What the task requires:
Nothing outside the range is wanted. Repeat exactly the lines below from the one with "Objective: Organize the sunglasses" through the one with "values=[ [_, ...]".

Information given:
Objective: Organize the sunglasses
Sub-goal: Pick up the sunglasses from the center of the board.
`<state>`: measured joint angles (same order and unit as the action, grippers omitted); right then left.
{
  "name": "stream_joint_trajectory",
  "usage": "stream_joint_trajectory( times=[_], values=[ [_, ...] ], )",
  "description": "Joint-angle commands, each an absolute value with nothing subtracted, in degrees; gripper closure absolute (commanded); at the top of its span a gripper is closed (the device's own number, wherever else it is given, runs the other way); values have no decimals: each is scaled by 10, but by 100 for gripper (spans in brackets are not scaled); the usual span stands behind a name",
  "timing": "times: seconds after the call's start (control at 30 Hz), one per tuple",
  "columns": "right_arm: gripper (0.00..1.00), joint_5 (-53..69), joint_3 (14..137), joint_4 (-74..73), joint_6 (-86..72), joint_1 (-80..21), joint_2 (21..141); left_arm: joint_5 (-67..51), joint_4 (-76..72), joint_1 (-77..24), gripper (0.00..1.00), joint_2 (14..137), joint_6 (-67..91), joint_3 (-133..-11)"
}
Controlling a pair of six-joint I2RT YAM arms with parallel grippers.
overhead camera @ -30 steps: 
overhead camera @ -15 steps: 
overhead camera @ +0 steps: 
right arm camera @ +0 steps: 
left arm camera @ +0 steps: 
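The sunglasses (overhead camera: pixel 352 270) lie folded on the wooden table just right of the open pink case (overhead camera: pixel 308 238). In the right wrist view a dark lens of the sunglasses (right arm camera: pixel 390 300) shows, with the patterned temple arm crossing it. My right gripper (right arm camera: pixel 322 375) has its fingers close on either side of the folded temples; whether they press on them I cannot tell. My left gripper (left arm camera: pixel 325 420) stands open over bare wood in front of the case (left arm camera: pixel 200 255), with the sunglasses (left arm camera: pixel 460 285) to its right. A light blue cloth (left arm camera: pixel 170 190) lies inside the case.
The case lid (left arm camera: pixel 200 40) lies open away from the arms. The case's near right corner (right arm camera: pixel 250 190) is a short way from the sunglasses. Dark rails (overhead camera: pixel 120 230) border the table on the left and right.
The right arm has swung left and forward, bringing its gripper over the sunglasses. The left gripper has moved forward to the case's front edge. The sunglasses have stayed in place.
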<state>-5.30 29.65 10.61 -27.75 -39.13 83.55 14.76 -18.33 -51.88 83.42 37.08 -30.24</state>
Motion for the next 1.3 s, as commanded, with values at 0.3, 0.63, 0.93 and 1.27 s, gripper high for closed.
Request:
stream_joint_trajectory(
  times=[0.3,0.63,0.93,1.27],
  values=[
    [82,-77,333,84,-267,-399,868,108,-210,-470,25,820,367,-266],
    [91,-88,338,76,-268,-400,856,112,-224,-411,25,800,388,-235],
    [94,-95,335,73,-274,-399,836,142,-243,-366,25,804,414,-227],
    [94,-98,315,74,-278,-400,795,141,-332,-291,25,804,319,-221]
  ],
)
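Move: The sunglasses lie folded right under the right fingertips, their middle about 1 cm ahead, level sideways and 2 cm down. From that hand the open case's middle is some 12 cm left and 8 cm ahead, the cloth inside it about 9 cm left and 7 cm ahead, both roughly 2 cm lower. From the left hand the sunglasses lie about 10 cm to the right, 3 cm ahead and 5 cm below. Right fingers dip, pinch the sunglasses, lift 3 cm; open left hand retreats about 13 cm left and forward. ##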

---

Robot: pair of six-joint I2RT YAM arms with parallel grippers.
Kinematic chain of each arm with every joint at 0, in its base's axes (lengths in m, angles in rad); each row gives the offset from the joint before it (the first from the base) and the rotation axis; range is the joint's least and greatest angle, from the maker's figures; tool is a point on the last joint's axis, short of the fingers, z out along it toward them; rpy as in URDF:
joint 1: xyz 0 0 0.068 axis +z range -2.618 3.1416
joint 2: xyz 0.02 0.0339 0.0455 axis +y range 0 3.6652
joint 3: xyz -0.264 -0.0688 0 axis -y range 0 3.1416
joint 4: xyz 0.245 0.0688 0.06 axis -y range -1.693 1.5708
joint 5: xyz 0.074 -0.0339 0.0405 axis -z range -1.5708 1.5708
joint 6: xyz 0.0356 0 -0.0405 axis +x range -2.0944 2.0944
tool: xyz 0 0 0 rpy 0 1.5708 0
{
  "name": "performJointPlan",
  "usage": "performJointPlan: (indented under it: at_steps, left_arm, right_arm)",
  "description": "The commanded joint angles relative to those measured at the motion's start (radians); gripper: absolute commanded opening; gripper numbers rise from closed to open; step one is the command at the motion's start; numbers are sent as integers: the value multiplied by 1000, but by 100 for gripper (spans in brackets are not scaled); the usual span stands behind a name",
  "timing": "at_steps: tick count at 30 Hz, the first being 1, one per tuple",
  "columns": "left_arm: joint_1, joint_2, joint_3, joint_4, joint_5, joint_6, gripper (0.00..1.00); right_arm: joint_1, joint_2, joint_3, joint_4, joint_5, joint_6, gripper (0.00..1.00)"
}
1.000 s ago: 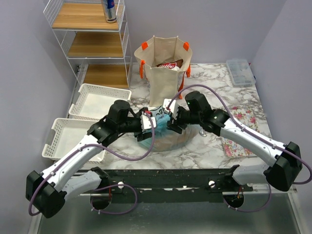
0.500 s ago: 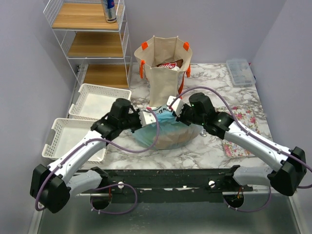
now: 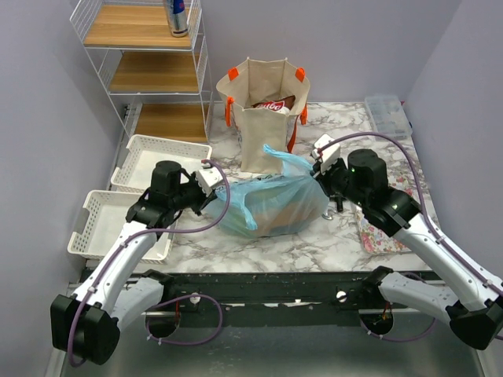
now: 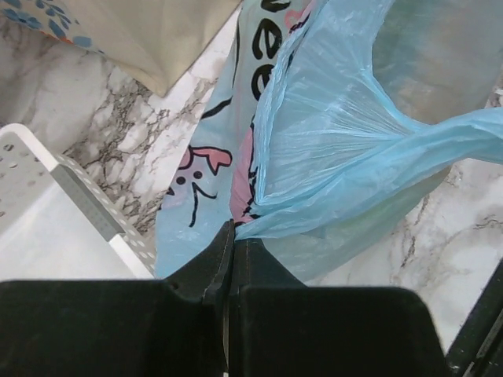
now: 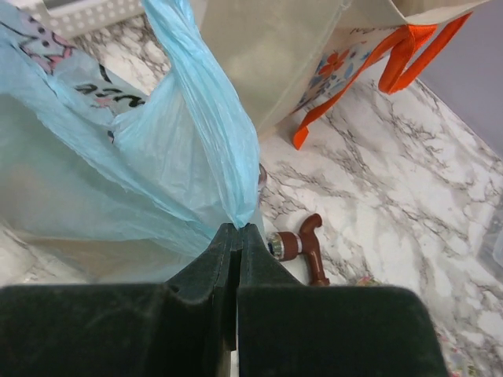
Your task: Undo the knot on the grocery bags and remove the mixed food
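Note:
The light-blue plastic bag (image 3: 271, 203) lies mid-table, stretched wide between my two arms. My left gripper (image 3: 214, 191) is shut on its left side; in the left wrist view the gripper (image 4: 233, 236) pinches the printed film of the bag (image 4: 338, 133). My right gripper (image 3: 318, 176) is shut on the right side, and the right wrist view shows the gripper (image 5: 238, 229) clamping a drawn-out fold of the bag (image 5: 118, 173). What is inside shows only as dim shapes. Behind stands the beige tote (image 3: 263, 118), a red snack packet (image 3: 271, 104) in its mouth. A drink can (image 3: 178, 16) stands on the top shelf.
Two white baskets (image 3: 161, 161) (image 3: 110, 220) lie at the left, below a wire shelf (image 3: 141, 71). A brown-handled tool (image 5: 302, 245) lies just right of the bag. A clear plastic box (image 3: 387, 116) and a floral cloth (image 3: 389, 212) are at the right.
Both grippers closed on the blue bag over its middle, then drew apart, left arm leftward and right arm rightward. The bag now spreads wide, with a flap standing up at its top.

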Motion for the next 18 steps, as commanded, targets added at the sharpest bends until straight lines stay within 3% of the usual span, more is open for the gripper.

The completed task:
Objective: Organize the sunglasses
Sub-goal: Pick up the sunglasses from the center of the board.
`<state>`: measured joint angles (same order and unit as the action, grippers omitted); right then left.
{
  "name": "stream_joint_trajectory",
  "usage": "stream_joint_trajectory( times=[_], values=[ [_, ...] ], )",

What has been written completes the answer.